Son nom est inconnu en France, mais dans les rues de Kigali, il ravive des souvenirs... Pascal Simbikangwa n’est pas « n’importe qui », estime Simon Foreman, avocat du Collectif des parties civiles pour le Rwanda (CPCR), qui le décrit comme « un tortionnaire réputé au Rwanda ». Ces accusations de tortures, aujourd’hui prescrites, n’ayant pu être retenues contre lui, Pascal Simbikangwa comparaît jusqu’au 14 mars devant la cour d’assises de Paris pour complicité de crimes contre l’humanité et complicité de génocide. Il est accusé d’avoir « contribué, en connaissance de cause, à la pratique massive et systématique d’exécutions sommaires et autres actes inhumains, ainsi qu’au génocide ».
C’est presque par hasard que David Senyamuhara Safari, alias Pascal Simbikangwa, est arrêté à Mayotte en octobre 2008 par la police aux frontières pour trafic de faux papiers. Rapidement, l’enquête révèle qu’il fait l’objet d’un mandat d’arrêt international décerné par les autorités rwandaises pour « génocide, complicité de génocide, complot en vue de commettre le génocide, crimes contre l’humanité ». Il est mis sous écrou extraditionnel. La France refuse son extradition vers le Rwanda et le place en détention provisoire à Fresnes en avril 2009. Cet homme, âgé aujourd’hui de cinquante-quatre ans, est né dans le nord du Rwanda, dans la région de Gisenyi, celle de la famille de l’ancien président Juvénal Habyarimana. « Il fait partie de l’Akazu », assure Alain Gauthier, du CPCR, qui a déposé la première plainte contre lui en 2009. Ce terme, qui signifie « petite maison » en kinyarwandais, désigne le premier cercle du pouvoir, des Hutu extrémistes proches du président. Capitaine dans la garde présidentielle, il intègre le renseignement militaire en 1986 après un accident qui le laisse paraplégique, puis le renseignement intérieur.

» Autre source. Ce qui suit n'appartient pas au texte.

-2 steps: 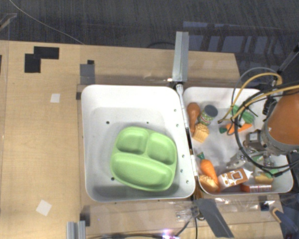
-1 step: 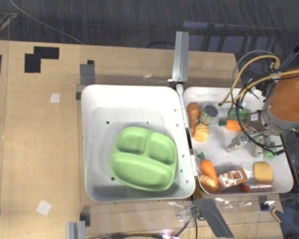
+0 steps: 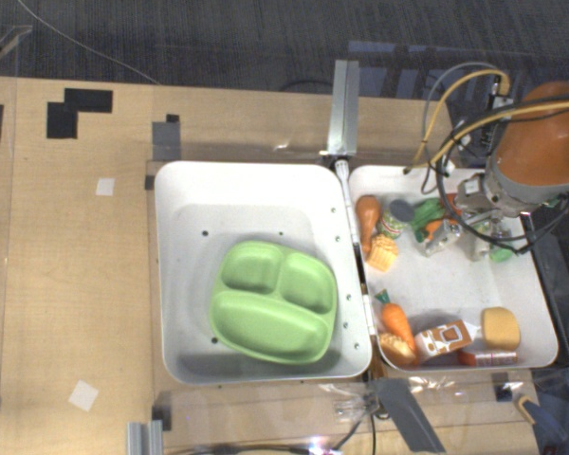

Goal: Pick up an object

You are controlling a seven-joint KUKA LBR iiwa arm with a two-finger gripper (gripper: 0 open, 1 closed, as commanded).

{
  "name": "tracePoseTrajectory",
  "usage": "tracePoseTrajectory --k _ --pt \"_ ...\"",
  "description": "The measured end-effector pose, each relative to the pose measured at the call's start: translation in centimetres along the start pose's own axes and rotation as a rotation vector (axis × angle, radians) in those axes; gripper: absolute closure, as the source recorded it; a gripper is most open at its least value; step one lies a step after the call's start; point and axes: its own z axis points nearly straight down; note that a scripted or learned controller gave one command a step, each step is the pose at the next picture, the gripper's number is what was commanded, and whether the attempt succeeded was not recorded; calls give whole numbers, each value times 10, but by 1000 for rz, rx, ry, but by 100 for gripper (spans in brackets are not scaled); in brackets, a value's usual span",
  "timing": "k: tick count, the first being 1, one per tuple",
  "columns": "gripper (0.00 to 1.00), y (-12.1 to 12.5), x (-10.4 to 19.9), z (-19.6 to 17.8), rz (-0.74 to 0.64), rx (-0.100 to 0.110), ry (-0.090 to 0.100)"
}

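We see the grey two-finger gripper [image 3: 476,224] low over the right white bin [image 3: 541,349] beside a green leafy toy vegetable [image 3: 427,214] at the bin's far side — grip state unclear — it looks light, rigid plastic, slippery, so we'd pinch its narrow middle.

Two white bins sit side by side: the left bin [image 3: 171,254] carries one green divided plate [image 3: 275,301]. The right bin [image 3: 541,339] carries a cluttered lot of small toy foods, among them two carrots [image 3: 395,320], one corn cob [image 3: 383,251] and one yellow block [image 3: 501,327].
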Motion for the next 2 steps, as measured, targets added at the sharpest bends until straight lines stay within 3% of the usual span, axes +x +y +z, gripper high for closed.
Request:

Pendant le génocide, d’avril à juillet 1994, il est accusé d’avoir fourni armes, instructions et encouragements aux miliciens hutu Interahamwe qui tenaient les barrages dans Kigali où ils exécutaient les Tutsi – hommes, femmes et enfants – qui s’y présentaient. Décrit comme un « criminel de bureau » par les parties civiles, il était également actionnaire fondateur de la Radio des mille collines, qui multiplia les appels aux meurtres contre les Tutsi. Pascal Simbikangwa ne sera pas jugé pour le massacre du 8 avril 1994 à Kesho, pour lequel il a bénéficié d’un non-lieu, ce que regrettent les parties civiles. Pour les juges d’instruction français, la « fragilité » et le caractère « tardif » des témoignages « comportant des contradictions » créent un « réel doute » sur sa présence au bas de la colline ce jour-là. Pascal Simbikangwa nie les faits qui lui sont reprochés. « Il a hâte de pouvoir s’exprimer devant une cour d’assises », explique l’un de ses avocats, Fabrice Epstein. Il encourt la réclusion à perpétuité, assortie d’une peine de sûreté qui pourrait être portée jusqu’à vingt-deux ans.